Assignment
No pictures go in the copy; everything else in the records below must be output exactly.

Source material
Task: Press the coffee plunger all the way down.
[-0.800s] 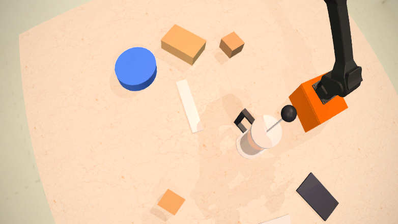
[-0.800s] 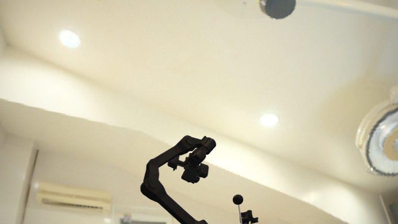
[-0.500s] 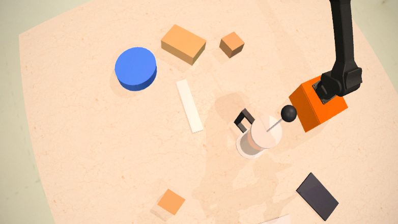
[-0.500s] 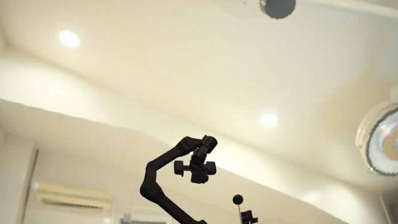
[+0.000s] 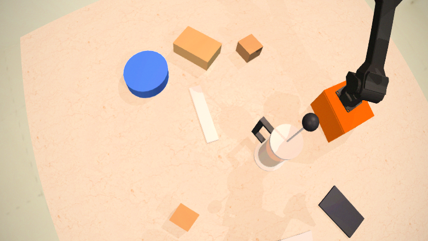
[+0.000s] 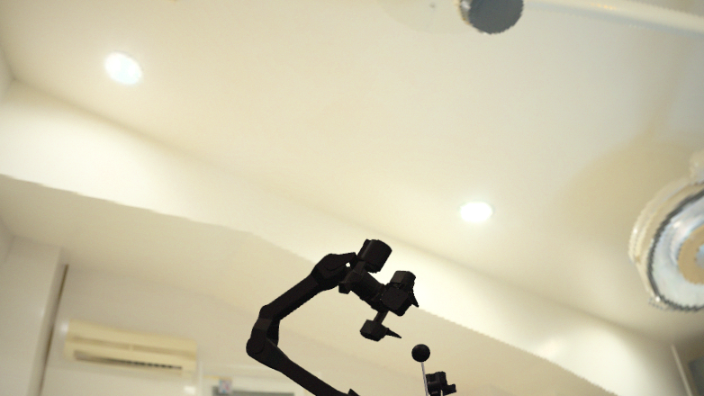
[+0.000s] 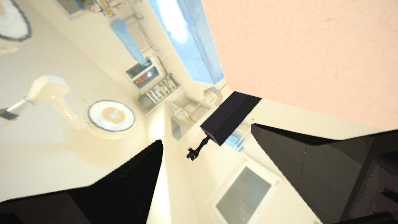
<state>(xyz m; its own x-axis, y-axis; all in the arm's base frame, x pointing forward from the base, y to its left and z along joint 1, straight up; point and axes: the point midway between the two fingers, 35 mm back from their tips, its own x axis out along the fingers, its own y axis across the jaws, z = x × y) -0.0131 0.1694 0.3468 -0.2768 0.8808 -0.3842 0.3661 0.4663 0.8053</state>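
The coffee press lies 27 cm ahead of my gripper tip, 21 cm to the right of it and 30 cm below it. Also, from my gripper tip: tan box (29 cm ahead, 53 cm to the right, 41 cm below); then dark slab (16 cm ahead, 6 cm to the left, 43 cm below); then blue disc (44 cm ahead, 52 cm to the right, 42 cm below).
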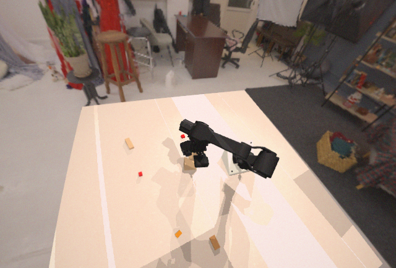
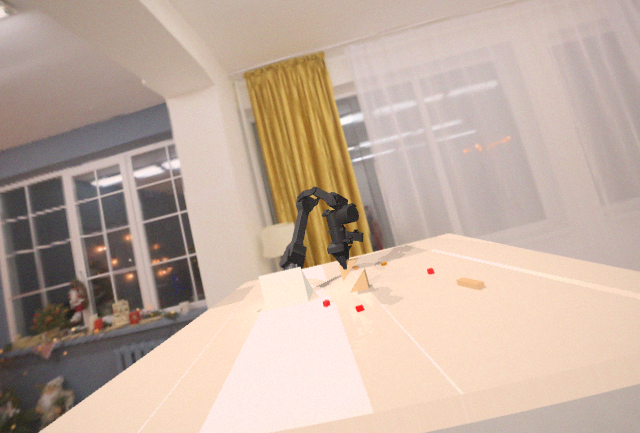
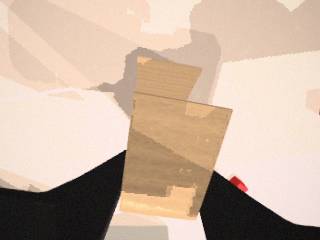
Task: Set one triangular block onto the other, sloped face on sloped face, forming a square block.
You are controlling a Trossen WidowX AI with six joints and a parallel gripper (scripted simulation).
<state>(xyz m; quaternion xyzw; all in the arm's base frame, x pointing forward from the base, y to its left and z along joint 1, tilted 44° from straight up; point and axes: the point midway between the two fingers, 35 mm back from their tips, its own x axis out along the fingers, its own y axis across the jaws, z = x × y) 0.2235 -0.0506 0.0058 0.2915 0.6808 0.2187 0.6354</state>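
The tan triangular block is 70 mm below my gripper tip and 50 mm ahead of it. From my gripper tip the other things lie so: tan bar: 340 mm ahead, 190 mm to the right, 80 mm below; then orange-brown bar: 360 mm to the left, 80 mm below, 10 mm ahead; then orange block: 290 mm to the left, 140 mm ahead, 80 mm below.
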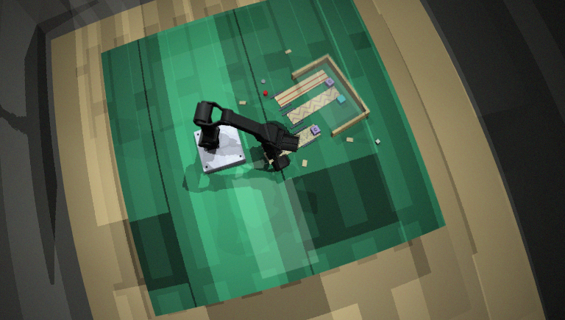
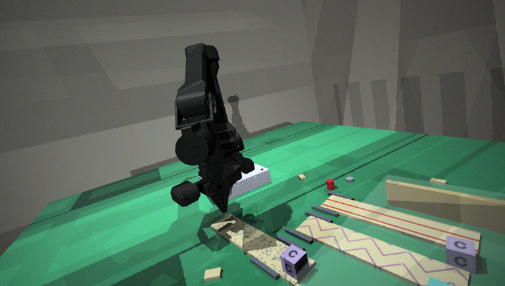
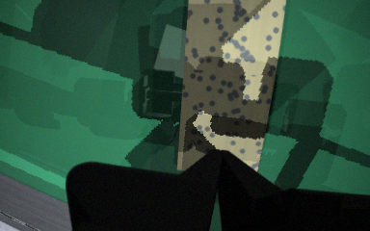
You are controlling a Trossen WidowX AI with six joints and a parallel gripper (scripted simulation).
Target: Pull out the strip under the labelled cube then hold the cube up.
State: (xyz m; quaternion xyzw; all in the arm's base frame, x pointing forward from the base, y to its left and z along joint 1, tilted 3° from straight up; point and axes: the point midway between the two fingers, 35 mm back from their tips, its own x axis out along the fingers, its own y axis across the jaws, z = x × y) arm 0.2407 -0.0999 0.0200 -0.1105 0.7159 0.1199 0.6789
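My gripper tip is now 90 mm short of the dotted strip, 30 mm to the right of it and 30 mm above it. The rest, counted from my gripper tip: red cylinder (280 mm to the left, 30 mm ahead, 20 mm below); then grey disc (340 mm to the left, 30 mm below, 30 mm ahead).
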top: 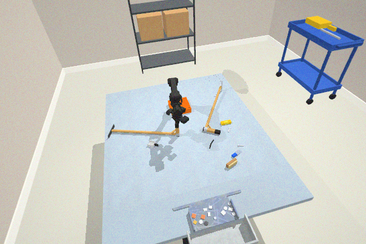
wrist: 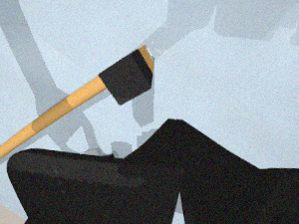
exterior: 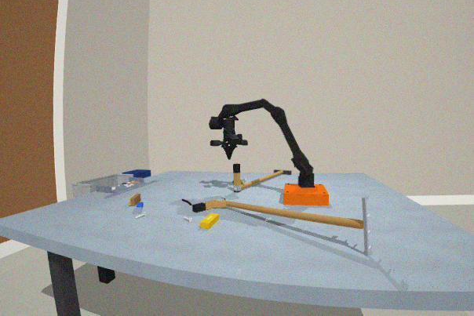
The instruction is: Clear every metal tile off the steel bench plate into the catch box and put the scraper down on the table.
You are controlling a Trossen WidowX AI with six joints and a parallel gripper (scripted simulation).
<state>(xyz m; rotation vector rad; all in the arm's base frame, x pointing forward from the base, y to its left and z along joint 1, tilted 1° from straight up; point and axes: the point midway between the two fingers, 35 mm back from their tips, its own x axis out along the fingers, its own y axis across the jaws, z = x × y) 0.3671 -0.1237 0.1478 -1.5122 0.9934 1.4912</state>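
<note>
The scraper lies 23 cm to the right of my gripper tip, 19 cm behind it and 10 cm below it. The rest, counted from my gripper tip: white-and-black piece (21 cm to the right, 16 cm below, 3 cm behind); yellow block (43 cm to the left, 15 cm below, 4 cm ahead); black curved strip (20 cm to the left, 17 cm ahead, 16 cm below).
</note>
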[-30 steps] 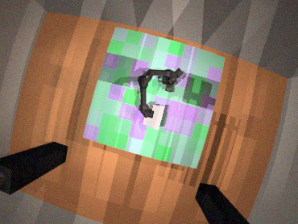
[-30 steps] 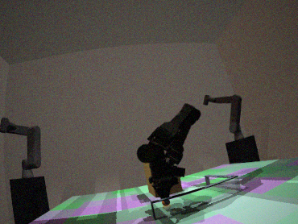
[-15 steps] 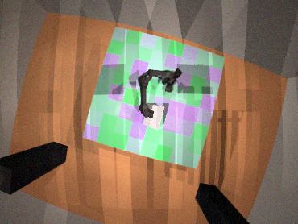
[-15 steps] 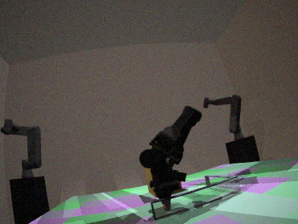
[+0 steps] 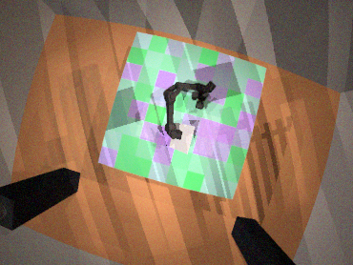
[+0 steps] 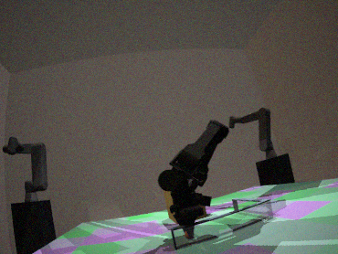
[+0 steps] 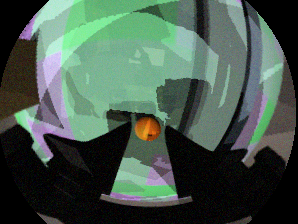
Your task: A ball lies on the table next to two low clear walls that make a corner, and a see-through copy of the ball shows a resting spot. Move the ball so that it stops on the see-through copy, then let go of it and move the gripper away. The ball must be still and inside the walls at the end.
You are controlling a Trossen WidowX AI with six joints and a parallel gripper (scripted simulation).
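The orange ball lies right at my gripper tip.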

Written reply
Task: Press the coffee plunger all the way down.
[-0.800s] 
[-0.800s] 
[-0.500s] 
[-0.500s] 
[+0.000s] 
[+0.000s] 
[+0.000s] 
<state>(xyz m; its own x-axis, y-axis; all in the arm's base frame, x pointing forward from the base, y to its left and z along joint 1, straight up; point and axes: the point midway between the two fingers, 35 mm back from their tips, its own x axis out along the fingers, its own y axis across the jaws, z = x × y) -0.0131 0.1694 0.3468 -0.2768 0.8808 -0.3842 0.3661 0.4663 0.8053</state>
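The coffee press lies 27 cm ahead of my gripper tip, 21 cm to the right of it and 30 cm below it. Also, from my gripper tip: tan box (29 cm ahead, 53 cm to the right, 41 cm below); then dark slab (16 cm ahead, 6 cm to the left, 43 cm below); then blue disc (44 cm ahead, 52 cm to the right, 42 cm below).
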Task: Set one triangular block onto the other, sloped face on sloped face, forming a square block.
You are controlling a Trossen WidowX AI with six joints and a parallel gripper (scripted simulation).
<state>(xyz m; quaternion xyzw; all in the arm's base frame, x pointing forward from the base, y to its left and z along joint 1, tilted 44° from straight up; point and axes: the point midway between the two fingers, 35 mm back from their tips, its own x axis out along the fingers, its own y axis across the jaws, z = x × y) 0.2235 -0.0506 0.0058 0.2915 0.6808 0.2187 0.6354</state>
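The tan triangular block is 70 mm below my gripper tip and 50 mm ahead of it. From my gripper tip the other things lie so: tan bar: 340 mm ahead, 190 mm to the right, 80 mm below; then orange-brown bar: 360 mm to the left, 80 mm below, 10 mm ahead; then orange block: 290 mm to the left, 140 mm ahead, 80 mm below.
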You are controlling a Trossen WidowX AI with six joints and a parallel gripper (scripted simulation).
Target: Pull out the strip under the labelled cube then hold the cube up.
State: (xyz m; quaternion xyzw; all in the arm's base frame, x pointing forward from the base, y to its left and z along joint 1, tilted 3° from straight up; point and axes: the point midway between the two fingers, 35 mm back from their tips, its own x axis out along the fingers, its own y axis across the jaws, z = x × y) arm 0.2407 -0.0999 0.0200 -0.1105 0.7159 0.1199 0.6789
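My gripper tip is now 90 mm short of the dotted strip, 30 mm to the right of it and 30 mm above it. The rest, counted from my gripper tip: red cylinder (280 mm to the left, 30 mm ahead, 20 mm below); then grey disc (340 mm to the left, 30 mm below, 30 mm ahead).
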top: 
wrist: 
exterior: 
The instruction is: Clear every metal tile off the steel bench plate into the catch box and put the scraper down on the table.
You are controlling a Trossen WidowX AI with six joints and a parallel gripper (scripted simulation).
<state>(xyz m; rotation vector rad; all in the arm's base frame, x pointing forward from the base, y to its left and z along joint 1, tilted 1° from straight up; point and axes: the point midway between the two fingers, 35 mm back from their tips, its own x axis out along the fingers, its own y axis across the jaws, z = x × y) 0.3671 -0.1237 0.1478 -1.5122 0.9934 1.4912</state>
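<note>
The scraper lies 23 cm to the right of my gripper tip, 19 cm behind it and 10 cm below it. The rest, counted from my gripper tip: white-and-black piece (21 cm to the right, 16 cm below, 3 cm behind); yellow block (43 cm to the left, 15 cm below, 4 cm ahead); black curved strip (20 cm to the left, 17 cm ahead, 16 cm below).
</note>
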[-30 steps] 
[-30 steps] 
[-15 steps] 
[-15 steps] 
[+0 steps] 
[+0 steps] 
[+0 steps] 
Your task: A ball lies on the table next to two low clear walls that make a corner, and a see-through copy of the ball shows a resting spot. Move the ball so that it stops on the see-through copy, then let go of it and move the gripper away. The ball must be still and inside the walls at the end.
You are controlling a Trossen WidowX AI with six joints and a parallel gripper (scripted simulation).
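The orange ball lies right at my gripper tip.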

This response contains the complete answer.